Problem description =>
Return all of the entries exactly, with nothing added or left out.

Dataset records =>
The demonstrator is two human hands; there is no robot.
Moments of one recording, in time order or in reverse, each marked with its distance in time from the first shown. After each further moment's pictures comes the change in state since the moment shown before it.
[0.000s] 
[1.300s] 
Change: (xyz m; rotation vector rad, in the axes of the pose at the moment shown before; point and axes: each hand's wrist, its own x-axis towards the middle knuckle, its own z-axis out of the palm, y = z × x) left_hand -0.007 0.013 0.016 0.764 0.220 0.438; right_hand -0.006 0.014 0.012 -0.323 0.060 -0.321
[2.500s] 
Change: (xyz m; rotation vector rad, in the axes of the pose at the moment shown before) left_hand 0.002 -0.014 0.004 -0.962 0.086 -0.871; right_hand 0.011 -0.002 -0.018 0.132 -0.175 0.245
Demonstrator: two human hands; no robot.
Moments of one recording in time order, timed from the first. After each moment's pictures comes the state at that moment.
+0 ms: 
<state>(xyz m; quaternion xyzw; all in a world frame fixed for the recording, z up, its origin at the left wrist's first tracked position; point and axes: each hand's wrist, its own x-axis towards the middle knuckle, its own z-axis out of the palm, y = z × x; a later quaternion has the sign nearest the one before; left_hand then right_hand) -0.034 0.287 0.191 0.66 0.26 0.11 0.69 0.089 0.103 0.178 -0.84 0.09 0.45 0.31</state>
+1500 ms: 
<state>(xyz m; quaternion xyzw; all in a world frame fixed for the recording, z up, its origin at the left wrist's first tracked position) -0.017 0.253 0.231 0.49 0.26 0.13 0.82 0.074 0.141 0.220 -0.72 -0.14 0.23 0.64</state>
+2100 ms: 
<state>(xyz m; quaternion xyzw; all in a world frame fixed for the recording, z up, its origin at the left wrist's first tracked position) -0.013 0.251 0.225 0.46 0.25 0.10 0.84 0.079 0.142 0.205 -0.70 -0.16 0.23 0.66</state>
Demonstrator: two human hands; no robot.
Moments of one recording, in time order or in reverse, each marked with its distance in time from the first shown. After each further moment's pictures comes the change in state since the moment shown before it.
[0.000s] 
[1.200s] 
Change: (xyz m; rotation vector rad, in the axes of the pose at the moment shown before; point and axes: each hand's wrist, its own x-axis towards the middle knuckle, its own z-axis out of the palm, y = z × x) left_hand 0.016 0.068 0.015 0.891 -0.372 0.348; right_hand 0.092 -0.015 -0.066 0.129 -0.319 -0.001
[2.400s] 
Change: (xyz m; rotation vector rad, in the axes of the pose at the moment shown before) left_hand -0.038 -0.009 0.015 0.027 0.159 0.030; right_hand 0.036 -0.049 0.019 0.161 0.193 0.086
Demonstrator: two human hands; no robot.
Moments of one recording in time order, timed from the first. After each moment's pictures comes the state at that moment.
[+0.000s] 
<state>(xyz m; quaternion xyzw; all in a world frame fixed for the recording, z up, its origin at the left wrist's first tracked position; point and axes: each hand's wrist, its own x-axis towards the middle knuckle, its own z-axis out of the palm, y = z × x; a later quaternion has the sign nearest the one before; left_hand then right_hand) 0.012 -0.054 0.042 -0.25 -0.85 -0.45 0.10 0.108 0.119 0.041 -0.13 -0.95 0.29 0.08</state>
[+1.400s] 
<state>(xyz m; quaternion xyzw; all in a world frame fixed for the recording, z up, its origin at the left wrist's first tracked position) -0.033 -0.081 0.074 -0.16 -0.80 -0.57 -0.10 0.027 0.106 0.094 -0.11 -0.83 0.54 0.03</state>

Result of the task =>
The demonstrator is two human hands; there is no robot.
Moments of one recording, in time order or in reverse, each marked with its distance in time from the first shown. After each further moment's pictures comes the change in state since the moment shown before it.
[0.000s] 
[1.300s] 
Change: (xyz m; rotation vector rad, in the axes of the pose at the moment shown before; point and axes: each hand's wrist, its own x-axis towards the middle knuckle, its own z-axis out of the palm, y = z × x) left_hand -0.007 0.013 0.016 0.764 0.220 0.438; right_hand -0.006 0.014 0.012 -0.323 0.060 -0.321
[2.500s] 
Change: (xyz m; rotation vector rad, in the axes of the pose at the moment shown before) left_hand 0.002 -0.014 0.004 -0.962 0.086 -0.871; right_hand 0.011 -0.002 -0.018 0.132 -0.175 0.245
Demonstrator: two human hands; no robot.
Moments of one recording in time order, timed from the first. After each moment's pictures comes the state at that moment.
+0 ms: 
<state>(xyz m; quaternion xyzw; all in a world frame fixed for the recording, z up, its origin at the left wrist's first tracked position; point and axes: each hand's wrist, its own x-axis towards the middle knuckle, its own z-axis out of the palm, y = z × x; a later quaternion has the sign nearest the one before; left_hand then right_hand) -0.034 0.287 0.191 0.66 0.26 0.11 0.69 0.089 0.103 0.178 -0.84 0.09 0.45 0.31</state>
+1500 ms: 
<state>(xyz m; quaternion xyzw; all in a world frame fixed for the recording, z up, its origin at the left wrist's first tracked position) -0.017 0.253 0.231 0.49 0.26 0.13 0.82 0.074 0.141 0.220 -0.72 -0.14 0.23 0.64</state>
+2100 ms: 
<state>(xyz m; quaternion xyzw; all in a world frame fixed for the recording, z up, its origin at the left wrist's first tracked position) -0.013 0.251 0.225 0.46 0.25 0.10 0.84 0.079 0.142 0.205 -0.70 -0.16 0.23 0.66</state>
Demonstrator: two human hands; no robot.
Moments of one recording, in time order or in reverse, each marked with its distance in time from the first shown. After each further moment's pictures comes the change in state since the moment shown before it.
[0.000s] 
[1.200s] 
Change: (xyz m; rotation vector rad, in the axes of the pose at the moment shown before; point and axes: each hand's wrist, its own x-axis towards the middle knuckle, its own z-axis out of the palm, y = z × x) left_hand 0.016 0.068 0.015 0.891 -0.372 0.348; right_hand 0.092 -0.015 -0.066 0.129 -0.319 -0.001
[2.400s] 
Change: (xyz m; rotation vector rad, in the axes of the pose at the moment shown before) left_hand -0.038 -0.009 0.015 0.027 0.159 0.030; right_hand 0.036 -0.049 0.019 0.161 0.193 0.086
Demonstrator: two human hands; no robot.
Moments of one recording in time order, timed from the first. After each moment's pictures comes the state at that moment.
[+0.000s] 
<state>(xyz m; quaternion xyzw; all in a world frame fixed for the recording, z up, its origin at the left wrist's first tracked position; point and axes: each hand's wrist, its own x-axis towards the middle knuckle, its own z-axis out of the palm, y = z × x; a later quaternion has the sign nearest the one before; left_hand then right_hand) 0.012 -0.054 0.042 -0.25 -0.85 -0.45 0.10 0.108 0.119 0.041 -0.13 -0.95 0.29 0.08</state>
[+1.400s] 
<state>(xyz m; quaternion xyzw; all in a world frame fixed for the recording, z up, its origin at the left wrist's first tracked position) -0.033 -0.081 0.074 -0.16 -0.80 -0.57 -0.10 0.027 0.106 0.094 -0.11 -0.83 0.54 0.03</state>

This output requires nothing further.